§ What you need to do: Using the listing below, set down each line from the line containing "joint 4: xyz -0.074" through the line containing "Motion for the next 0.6", both ends included, exactly and with nothing added.

=-=-=-=-=

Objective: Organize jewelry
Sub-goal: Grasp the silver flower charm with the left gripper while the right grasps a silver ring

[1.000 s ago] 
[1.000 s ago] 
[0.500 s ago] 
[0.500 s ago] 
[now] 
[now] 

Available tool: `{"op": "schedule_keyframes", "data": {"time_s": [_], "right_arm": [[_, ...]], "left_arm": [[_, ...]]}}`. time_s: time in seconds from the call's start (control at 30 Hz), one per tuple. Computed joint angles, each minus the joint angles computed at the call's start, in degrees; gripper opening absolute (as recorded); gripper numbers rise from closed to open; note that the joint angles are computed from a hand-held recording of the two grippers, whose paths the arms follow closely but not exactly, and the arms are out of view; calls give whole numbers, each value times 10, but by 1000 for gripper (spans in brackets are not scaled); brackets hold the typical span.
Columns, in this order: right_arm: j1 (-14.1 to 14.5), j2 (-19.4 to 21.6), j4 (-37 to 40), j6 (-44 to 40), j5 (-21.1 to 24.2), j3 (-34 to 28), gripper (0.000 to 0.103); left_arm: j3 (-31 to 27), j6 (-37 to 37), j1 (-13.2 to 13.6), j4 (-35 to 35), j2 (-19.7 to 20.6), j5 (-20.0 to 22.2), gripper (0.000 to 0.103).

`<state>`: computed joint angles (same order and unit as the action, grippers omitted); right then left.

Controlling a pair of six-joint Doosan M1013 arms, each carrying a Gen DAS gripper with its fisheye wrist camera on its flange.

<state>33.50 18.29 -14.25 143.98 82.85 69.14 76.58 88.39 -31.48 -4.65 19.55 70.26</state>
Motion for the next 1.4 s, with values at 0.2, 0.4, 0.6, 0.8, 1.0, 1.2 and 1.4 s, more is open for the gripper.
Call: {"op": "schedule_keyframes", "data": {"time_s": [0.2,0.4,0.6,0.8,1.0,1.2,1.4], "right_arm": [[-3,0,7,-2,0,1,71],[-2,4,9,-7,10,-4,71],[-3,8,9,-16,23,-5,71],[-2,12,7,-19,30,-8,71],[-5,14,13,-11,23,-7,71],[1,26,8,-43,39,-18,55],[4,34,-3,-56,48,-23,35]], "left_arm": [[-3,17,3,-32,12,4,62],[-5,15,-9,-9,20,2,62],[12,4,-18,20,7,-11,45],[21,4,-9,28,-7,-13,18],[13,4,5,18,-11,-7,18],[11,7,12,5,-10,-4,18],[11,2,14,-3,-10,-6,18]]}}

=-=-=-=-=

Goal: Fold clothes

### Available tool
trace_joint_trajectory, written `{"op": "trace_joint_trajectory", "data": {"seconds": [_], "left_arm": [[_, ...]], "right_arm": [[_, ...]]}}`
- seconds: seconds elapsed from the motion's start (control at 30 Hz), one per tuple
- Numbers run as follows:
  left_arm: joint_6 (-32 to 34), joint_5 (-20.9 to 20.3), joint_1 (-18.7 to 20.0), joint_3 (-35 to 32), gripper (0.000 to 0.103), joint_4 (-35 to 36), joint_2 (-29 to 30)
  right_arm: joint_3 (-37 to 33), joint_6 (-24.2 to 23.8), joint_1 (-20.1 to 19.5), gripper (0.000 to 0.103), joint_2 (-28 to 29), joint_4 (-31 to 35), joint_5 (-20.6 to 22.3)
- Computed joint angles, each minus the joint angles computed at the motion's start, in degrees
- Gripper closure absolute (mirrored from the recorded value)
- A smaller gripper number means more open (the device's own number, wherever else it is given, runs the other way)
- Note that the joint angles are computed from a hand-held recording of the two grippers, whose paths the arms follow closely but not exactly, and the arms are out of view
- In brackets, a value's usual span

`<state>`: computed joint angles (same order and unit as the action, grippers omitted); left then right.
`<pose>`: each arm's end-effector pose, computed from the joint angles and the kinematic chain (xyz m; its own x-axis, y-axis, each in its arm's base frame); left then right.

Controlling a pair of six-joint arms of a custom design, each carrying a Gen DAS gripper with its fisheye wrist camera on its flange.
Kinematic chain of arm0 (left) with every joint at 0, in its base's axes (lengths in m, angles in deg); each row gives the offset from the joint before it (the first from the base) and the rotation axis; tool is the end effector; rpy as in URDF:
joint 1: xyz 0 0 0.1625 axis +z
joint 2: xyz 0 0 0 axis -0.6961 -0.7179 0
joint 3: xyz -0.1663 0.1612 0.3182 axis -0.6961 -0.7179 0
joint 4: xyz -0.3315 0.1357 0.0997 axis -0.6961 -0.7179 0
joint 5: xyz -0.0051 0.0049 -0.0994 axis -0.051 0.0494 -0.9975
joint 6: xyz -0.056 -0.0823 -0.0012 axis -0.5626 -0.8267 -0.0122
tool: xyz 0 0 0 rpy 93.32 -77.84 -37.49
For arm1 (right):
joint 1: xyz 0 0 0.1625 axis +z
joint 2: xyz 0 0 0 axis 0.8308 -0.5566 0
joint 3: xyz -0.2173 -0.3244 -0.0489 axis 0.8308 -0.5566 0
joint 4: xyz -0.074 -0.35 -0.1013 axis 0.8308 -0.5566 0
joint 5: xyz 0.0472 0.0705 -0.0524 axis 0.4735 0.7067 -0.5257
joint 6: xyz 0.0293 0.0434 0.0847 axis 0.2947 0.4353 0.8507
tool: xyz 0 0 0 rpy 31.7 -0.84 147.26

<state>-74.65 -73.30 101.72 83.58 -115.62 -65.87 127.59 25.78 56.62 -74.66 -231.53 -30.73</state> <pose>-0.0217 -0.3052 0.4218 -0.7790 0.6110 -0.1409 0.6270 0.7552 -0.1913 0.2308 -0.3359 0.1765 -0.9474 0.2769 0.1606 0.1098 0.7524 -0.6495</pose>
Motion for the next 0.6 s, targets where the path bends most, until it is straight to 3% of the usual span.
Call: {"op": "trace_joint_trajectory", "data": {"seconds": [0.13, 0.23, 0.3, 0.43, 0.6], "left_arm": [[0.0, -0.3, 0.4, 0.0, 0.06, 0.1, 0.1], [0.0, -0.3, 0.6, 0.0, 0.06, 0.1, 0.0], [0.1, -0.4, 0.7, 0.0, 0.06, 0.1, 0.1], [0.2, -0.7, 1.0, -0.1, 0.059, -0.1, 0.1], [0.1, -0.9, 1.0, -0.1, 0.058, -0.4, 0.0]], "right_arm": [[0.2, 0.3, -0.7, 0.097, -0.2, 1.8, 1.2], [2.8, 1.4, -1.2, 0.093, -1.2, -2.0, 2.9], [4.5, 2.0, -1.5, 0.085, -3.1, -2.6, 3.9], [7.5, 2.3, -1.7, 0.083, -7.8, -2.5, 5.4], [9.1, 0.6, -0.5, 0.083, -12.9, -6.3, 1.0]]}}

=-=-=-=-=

§ Task answer:
joint 4: xyz -0.074 -0.35 -0.1013 axis 0.8308 -0.5566 0
joint 5: xyz 0.0472 0.0705 -0.0524 axis 0.4735 0.7067 -0.5257
joint 6: xyz 0.0293 0.0434 0.0847 axis 0.2947 0.4353 0.8507
tool: xyz 0 0 0 rpy 31.7 -0.84 147.26

<state>-74.65 -73.30 101.72 83.58 -115.62 -65.87 127.59 25.78 56.62 -74.66 -231.53 -30.73</state> <pose>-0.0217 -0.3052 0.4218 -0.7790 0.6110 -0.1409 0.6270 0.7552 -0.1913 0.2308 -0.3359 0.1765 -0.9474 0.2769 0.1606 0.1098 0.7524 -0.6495</pose>
Motion for the next 0.6 s, targets where the path bends most, until it is straight to 3% of the usual span.

No part of the answer remains open.